Friday, June 8, 2012

Margin vs Markup

One of the terms you'll often run in to if you're a regular reader of EVE Trading Blogs or the MD Forums is "margin". I know I did. I paid special attention to this every time I read it, because I used other people's margins as benchmarks for how well I was doing in my own trading. If someone had a better "margin" than I did, then I would read to see what they were doing, and tried to apply that to my own trading.

Naturally, I tried to improve my trading by creating a spreadsheet to help me calculate my margins quickly. I'm pretty good at doing calculations in my head, but when it's late at night, or when I have just a few minutes to spare and I'm looking for a quick deal, I miscalculate things. So a spreadsheet was a big help.

However, I noticed that I wasn't getting really good margins, at least not compared to what others were reporting. One day, one margin didn't make any sense at all. I had bought an item for 5M and sold it for 12M, but my margin was reported as 58%.  My margin should have been over 100%, since I sold it for more than double what I paid for it. How's that possible?

It's because while I was calculating margin correctly, I was thinking markup.

The profit margin is the ratio of profits vs revenue. In other words, it tells you how much of your revenue is actually profit (the difference is cost). The markup on the other hand, is the ratio between revenue and cost. It's very common for people to confuse the two, not just in EVE, but in real world business.
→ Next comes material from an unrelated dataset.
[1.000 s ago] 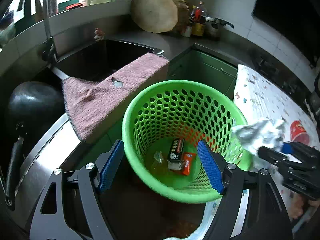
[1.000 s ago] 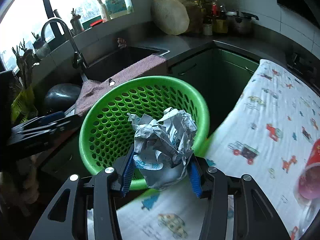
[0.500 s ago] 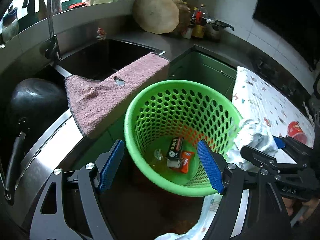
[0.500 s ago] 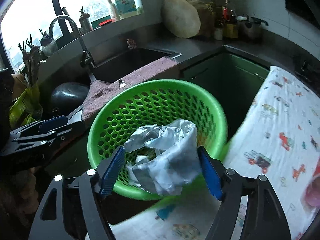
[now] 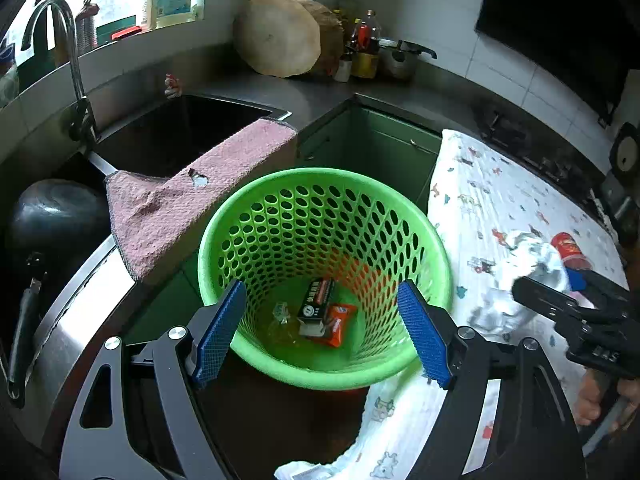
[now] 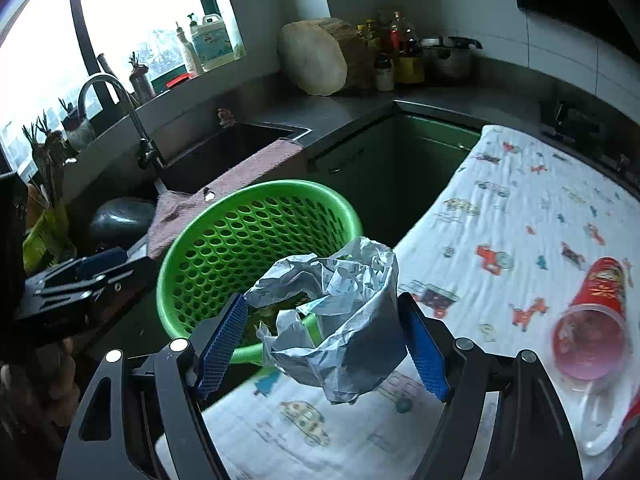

If we revisit the example above, here are the numbers:

Margin = (7,000,000/12,000,000) * 100 = 58.3%
Markup = ((12,000,000 / 5,000,000) - 1) * 100 = 140%


In most cases, it won't make much of a difference if you refer to markup as margin in an EVE-related trading discussion, people are all thinking the same thing. However, if you start setting up spreadsheets or other tools, or you start reading real-world financial text books to improve your EVE trading, it's very important to distinguish the two concepts.